■ **Problem requirements**: An exact, complete copy of the lines below is the expected answer.

*** Opening of Dataset section ***

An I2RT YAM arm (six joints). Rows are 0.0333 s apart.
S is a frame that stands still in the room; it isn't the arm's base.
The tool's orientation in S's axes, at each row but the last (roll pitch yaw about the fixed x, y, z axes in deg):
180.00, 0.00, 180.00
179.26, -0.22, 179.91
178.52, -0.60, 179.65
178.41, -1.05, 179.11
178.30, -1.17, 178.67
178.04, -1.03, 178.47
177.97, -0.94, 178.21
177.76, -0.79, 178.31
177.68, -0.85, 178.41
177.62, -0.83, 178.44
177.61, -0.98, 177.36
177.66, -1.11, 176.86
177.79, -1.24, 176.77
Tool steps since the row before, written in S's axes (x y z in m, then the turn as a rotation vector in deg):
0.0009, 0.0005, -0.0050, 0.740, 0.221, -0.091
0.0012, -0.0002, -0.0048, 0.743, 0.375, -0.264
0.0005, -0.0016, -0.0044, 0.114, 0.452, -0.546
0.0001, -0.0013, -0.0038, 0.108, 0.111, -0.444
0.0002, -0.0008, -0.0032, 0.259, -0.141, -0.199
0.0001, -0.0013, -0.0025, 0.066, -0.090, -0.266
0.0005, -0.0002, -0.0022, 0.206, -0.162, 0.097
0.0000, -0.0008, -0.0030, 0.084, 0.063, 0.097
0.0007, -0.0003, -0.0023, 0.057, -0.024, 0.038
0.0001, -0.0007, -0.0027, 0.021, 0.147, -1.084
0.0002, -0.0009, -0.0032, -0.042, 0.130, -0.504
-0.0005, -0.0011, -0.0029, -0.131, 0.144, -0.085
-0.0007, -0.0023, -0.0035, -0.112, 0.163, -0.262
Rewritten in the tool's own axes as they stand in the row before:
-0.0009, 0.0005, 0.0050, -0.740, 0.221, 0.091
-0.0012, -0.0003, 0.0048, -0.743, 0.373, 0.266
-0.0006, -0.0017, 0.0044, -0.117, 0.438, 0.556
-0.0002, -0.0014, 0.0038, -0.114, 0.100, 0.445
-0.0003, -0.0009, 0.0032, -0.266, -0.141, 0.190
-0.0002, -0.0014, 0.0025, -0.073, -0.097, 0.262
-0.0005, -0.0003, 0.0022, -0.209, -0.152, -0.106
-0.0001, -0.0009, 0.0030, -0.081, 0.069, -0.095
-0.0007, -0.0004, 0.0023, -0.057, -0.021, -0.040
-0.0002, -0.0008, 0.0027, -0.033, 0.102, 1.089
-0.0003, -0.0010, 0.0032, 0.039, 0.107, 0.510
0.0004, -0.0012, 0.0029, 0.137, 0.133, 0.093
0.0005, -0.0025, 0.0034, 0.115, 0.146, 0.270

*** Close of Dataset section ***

■ **Task answer**:
An I2RT YAM arm (six joints). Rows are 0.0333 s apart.
S is a frame that stands still in the room; it isn't the arm's base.
The tool's orientation in S's axes, at each row but the last (roll pitch yaw about the fixed x, y, z axes in deg):
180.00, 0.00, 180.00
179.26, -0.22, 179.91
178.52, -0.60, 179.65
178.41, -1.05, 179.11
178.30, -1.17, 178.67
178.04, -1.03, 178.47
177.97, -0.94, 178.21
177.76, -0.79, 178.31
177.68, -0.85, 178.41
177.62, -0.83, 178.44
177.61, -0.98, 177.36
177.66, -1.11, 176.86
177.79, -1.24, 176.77
Tool steps since the row before, written in S's axes (x y z in m, then the turn as a rotation vector in deg):
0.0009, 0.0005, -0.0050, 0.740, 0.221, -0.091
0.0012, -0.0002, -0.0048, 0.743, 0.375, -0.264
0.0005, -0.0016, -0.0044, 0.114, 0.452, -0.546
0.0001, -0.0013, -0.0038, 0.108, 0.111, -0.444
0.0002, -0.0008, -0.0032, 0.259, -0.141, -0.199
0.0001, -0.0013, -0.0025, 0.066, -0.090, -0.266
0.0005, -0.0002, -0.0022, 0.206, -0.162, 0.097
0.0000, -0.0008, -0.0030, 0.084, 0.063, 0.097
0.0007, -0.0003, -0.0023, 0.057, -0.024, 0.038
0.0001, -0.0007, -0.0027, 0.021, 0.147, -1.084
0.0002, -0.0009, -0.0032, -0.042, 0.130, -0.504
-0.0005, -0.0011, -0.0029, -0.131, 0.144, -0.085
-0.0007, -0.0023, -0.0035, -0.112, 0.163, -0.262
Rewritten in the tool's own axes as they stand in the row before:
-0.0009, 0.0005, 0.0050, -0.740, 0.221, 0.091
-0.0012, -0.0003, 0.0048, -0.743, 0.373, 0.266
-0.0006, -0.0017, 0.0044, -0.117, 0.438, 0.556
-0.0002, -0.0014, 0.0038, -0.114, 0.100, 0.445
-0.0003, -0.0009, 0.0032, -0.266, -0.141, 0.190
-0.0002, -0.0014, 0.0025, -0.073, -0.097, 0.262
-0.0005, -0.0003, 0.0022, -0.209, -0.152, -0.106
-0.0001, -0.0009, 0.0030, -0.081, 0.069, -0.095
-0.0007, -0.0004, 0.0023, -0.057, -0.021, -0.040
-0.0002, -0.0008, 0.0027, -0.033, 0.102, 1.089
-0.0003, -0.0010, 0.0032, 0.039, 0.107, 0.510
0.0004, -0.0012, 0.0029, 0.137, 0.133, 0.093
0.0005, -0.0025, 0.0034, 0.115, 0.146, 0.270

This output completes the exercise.